→ Activity
In the data that follows, how many lines include the string "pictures"? Answer with the number alone.

----------

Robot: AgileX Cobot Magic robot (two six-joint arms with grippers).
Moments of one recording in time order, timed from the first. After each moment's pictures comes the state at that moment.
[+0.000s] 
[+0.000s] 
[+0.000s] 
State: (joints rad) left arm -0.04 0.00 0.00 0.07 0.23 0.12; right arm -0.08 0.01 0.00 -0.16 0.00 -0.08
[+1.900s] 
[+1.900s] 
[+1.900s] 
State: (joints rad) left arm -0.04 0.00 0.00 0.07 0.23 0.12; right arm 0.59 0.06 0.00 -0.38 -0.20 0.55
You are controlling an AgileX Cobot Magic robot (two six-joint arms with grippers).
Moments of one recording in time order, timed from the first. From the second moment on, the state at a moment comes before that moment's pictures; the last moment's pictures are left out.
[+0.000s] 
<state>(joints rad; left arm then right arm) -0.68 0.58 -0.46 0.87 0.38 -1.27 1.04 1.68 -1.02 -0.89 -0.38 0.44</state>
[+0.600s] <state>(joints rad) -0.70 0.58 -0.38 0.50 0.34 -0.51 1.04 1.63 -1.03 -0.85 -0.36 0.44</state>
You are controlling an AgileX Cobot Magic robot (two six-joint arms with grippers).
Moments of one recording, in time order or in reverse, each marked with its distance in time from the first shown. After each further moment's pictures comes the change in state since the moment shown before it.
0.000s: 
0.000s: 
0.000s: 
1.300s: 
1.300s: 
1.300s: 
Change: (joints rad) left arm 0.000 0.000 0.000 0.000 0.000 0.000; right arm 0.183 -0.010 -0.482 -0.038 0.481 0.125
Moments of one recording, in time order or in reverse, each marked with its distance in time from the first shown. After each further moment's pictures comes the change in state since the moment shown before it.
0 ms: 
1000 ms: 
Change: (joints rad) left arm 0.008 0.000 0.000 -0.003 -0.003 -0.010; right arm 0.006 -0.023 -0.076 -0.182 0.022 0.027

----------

→ Expected answer
4